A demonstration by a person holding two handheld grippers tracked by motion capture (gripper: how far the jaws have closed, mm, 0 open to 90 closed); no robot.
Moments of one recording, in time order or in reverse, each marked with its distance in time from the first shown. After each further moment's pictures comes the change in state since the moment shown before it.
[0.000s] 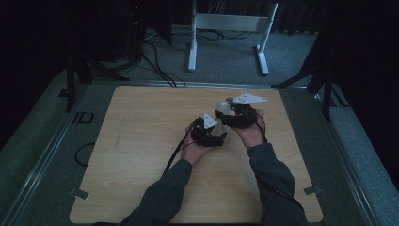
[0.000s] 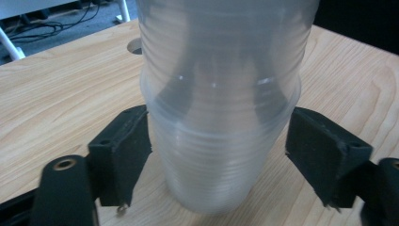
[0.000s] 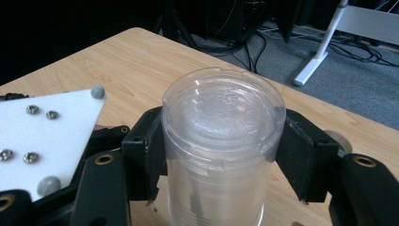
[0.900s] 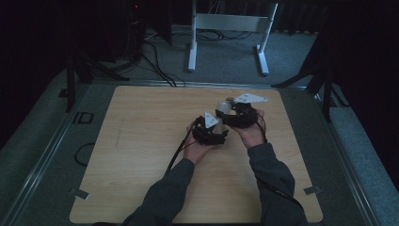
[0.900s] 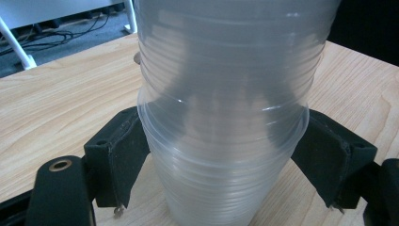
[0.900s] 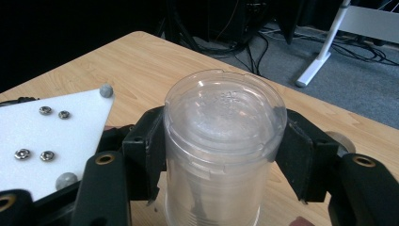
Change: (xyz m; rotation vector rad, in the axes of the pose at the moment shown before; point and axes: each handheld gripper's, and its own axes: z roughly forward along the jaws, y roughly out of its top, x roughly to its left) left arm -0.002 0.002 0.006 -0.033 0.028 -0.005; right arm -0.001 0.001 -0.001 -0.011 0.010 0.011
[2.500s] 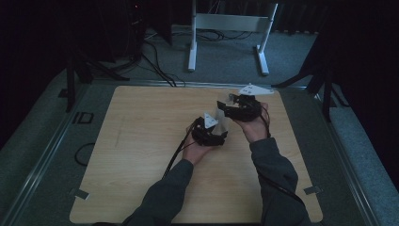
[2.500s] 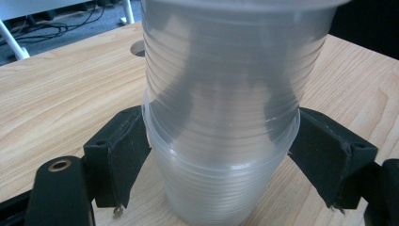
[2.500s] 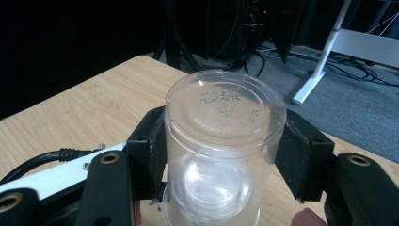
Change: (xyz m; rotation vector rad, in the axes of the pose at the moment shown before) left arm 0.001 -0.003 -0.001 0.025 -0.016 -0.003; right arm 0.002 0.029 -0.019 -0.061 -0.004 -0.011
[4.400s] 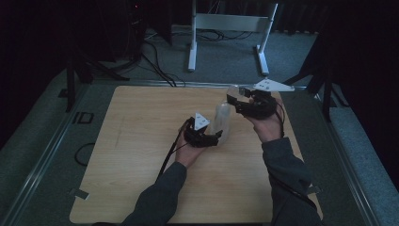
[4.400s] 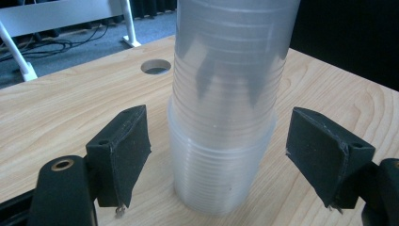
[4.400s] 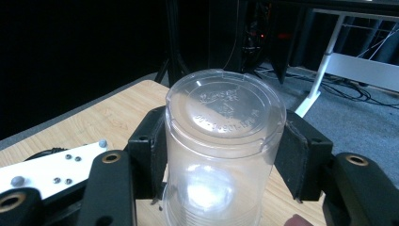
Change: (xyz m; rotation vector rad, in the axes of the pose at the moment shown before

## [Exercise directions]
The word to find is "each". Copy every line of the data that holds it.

## [Answer for this exercise]
Moments of one recording, in time order or in reverse, each marked with its distance in time from the first shown. After each further moment's pictures comes the change in state since the moment shown before it.
Change: (xyz m; rotation vector rad, in the axes of the pose at the moment shown before; point and axes: each handheld gripper's, and its own axes: z roughly forward along the jaws, y roughly out of its top, x roughly to its left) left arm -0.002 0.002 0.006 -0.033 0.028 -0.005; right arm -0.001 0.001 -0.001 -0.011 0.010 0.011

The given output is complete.